- [Task objective]:
Find the line with "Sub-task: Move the" in the entries below. Repeat it, every following line, and the line with "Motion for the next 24", exactly and with nothing added.

- [Data under study]:
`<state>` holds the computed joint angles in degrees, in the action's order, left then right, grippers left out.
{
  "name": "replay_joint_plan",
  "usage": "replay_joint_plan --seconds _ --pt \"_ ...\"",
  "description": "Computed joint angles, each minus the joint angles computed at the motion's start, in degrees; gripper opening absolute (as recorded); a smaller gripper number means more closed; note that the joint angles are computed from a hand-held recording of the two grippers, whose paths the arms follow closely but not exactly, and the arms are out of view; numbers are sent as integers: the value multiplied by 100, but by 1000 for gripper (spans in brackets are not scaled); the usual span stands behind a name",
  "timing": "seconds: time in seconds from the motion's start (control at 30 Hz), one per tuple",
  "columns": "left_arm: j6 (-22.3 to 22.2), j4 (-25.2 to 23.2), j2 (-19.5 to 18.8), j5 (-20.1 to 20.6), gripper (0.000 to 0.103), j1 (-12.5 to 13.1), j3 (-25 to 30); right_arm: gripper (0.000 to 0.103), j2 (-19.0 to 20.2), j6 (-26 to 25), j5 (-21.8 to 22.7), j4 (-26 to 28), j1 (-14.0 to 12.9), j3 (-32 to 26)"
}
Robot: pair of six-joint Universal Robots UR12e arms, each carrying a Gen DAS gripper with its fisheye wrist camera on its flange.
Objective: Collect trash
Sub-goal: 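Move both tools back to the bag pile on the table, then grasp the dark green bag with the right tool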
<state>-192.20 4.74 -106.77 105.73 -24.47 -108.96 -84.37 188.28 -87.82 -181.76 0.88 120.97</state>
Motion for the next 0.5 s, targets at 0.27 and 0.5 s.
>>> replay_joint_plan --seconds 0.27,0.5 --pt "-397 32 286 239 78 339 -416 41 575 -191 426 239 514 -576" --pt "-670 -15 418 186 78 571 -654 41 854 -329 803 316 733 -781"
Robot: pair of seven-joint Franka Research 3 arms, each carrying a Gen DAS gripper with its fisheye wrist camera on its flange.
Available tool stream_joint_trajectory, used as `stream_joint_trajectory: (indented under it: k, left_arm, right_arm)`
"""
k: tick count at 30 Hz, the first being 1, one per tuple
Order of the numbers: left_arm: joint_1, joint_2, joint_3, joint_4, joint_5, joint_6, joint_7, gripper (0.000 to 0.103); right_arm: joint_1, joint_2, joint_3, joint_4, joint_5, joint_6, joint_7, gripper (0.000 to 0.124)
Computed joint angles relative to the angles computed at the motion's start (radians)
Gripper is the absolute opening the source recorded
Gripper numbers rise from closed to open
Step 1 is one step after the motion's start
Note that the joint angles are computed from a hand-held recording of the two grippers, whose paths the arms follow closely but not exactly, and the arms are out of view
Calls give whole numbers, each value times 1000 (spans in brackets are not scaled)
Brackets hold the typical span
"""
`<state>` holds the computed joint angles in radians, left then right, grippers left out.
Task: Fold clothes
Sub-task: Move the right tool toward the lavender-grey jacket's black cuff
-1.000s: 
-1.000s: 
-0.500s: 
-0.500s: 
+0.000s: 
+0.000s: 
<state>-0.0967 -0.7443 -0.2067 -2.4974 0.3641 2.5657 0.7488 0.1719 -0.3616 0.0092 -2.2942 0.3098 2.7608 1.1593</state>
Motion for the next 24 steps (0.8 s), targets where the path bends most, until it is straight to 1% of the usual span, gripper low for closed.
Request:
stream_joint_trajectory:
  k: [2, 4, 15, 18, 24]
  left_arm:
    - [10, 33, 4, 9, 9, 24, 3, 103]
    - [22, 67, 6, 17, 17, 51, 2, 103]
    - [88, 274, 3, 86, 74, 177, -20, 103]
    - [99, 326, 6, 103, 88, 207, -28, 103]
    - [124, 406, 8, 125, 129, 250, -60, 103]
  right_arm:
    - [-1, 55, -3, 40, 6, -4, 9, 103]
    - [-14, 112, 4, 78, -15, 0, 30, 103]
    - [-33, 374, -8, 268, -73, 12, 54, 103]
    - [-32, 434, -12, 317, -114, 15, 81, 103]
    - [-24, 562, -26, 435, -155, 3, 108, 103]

- [Answer to this exercise]:
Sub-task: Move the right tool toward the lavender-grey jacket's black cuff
-1.000s: 
-1.000s: 
-0.500s: 
-0.500s: 
+0.000s: 
+0.000s: 
<state>-0.0967 -0.7443 -0.2067 -2.4974 0.3641 2.5657 0.7488 0.1719 -0.3616 0.0092 -2.2942 0.3098 2.7608 1.1593</state>
Motion for the next 24 steps (0.8 s), targets where the path bends most, until it is straight to 1% of the usual span, gripper low for closed.

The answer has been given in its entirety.